Singapore yesterday sentenced four Bangladeshis to between two and five years in jail after they pleaded guilty to raising money for an alleged Islamist terror plot in their home nation.
Muslim-majority Bangladesh has seen a spate of brutal attacks on secular bloggers and religious minorities, with gunmen killing 20 hostages — mainly foreigners — at an upmarket restaurant in the capital Dhaka earlier this month. The attack was claimed by the Islamic State group.
District Judge Kessler Soh said in handing down the sentences that terrorism presents a “threat not just to our community, but the international community at large.”
Court documents said the men contributed, collected or possessed funds for the alleged plot ranging from S$60 (US$44) to S$1,360 to help fund a terror campaign in their homeland.
“Terrorism financing and any act of supporting terrorism must be roundly condemned and deterred,” the judge said.

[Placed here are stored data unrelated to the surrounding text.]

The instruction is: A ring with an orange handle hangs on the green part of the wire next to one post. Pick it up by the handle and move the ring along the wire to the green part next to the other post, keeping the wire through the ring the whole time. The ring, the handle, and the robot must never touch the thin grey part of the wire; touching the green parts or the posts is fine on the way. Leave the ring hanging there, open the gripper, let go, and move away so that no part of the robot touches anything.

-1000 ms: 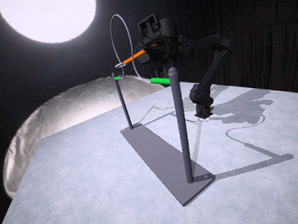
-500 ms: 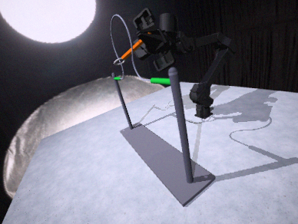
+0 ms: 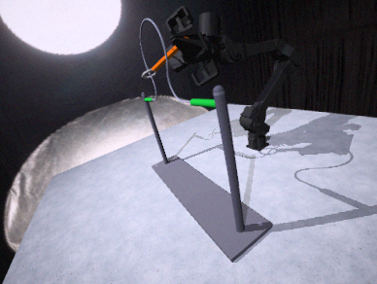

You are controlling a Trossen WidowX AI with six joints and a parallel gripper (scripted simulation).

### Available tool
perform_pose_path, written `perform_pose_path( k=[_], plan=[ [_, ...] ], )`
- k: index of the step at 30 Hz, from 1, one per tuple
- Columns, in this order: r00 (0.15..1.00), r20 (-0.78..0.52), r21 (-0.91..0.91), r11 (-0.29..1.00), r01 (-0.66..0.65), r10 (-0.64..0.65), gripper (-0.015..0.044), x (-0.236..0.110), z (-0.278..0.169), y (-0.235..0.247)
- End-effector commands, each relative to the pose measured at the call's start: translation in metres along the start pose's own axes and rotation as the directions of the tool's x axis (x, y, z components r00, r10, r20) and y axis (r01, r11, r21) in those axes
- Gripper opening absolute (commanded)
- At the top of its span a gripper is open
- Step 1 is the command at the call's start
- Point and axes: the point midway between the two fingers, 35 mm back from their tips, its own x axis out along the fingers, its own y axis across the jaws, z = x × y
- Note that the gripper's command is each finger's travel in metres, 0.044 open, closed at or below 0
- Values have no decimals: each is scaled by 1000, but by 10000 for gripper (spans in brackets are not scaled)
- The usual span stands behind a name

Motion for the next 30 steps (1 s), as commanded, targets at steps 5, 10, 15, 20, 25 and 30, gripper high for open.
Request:
perform_pose_path(
  k=[5, 10, 15, 20, 25, 30],
  plan=[
    [999, 35, -55, 998, 34, -32, -150, 5, -1, 2],
    [995, 84, -92, 993, 67, -59, -150, 10, 0, 1],
    [991, 94, -142, 984, 107, -94, -150, 11, 1, -2],
    [987, 103, -188, 971, 145, -127, -150, 11, 1, -4],
    [981, 112, -231, 956, 181, -159, -150, 10, 2, -6],
    [974, 124, -274, 937, 218, -190, -150, 10, 2, -9]
  ],
)
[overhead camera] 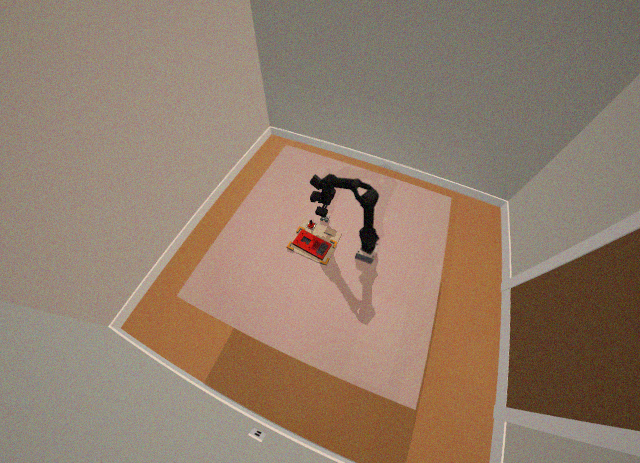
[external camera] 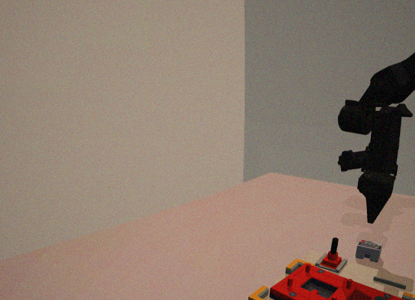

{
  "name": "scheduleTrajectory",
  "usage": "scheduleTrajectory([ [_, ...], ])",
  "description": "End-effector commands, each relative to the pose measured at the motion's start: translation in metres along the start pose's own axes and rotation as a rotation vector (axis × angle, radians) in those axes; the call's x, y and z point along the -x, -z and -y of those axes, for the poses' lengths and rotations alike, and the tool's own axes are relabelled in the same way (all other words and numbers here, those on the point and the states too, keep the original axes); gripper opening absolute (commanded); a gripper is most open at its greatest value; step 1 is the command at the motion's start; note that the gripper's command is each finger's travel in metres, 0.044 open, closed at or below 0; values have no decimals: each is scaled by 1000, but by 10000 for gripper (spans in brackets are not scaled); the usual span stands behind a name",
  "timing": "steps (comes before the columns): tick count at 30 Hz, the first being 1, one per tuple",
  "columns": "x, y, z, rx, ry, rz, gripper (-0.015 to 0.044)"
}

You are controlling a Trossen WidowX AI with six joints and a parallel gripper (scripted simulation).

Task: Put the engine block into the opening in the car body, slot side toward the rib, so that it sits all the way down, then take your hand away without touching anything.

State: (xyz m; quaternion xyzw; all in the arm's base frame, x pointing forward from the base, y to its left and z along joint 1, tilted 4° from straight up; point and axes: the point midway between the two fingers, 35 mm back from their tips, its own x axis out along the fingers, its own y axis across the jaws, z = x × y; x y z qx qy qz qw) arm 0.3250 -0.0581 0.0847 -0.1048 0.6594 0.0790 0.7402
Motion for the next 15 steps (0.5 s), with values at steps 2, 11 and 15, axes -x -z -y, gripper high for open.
scheduleTrajectory([
  [2, 2, 2, 0, -3, 5, -28, 440],
  [11, -33, 4, -1, -3, 5, -29, 440],
  [15, -48, 5, -1, -3, 5, -29, 440],
])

Ringleader Rahman Mizanur, 31, was jailed for five years. Two others were each jailed for two-and-a-half years and the fourth man got two years.
The four, the first suspects to be prosecuted in Singapore under a new anti-terror law, were brought to court with their hands and feet shackled, and under heavy security by members of the city-state’s elite Gurkha unit.
State prosecutors said the group formed an organization called the Islamic State of Bangladesh, which also planned to overthrow the Bangladeshi government “by means of an armed struggle in order to establish part of the caliphate in Bangladesh.”
Prosecutors also said that the men formed the group “with a view to eventually joining up with” the Islamic State group.
Mizanur had tried several times to join the Islamic State group in Syria, but could not get the required visas to Turkey or Algeria, court documents showed.
Bangladesh denies the Islamic State has made inroads in the nation, blaming attacks on homegrown extremist groups.
The men’s actions, including meeting in parks to plan and recruit, “show that the offenses... were premeditated and carefully planned over a period of time,” prosecutors said.
The Singaporean Ministry of the Interior had earlier said that items seized from the men included manuals on how to make bombs and how to use a 0.5 caliber sniper rifle, along with a list of Bangladeshi government and military officials targeted for attack.
Most of the men had been working in the construction sector in Singapore, which depends heavily on Bangladeshis and other foreign workers.
The four defended themselves during the trial as they were unable to afford their own counsel and people accused with terrorist financing do not qualify for legal aid from the state.
They were among a second group of Bangladeshis rounded up in Singapore since 27 were arrested late last year, also over alleged plots in their homeland.
All of the first group have since been deported.
Two from the second group have cases still pending and two others have yet to be charged, but are detained under a terrorism law which allows for detention without trial.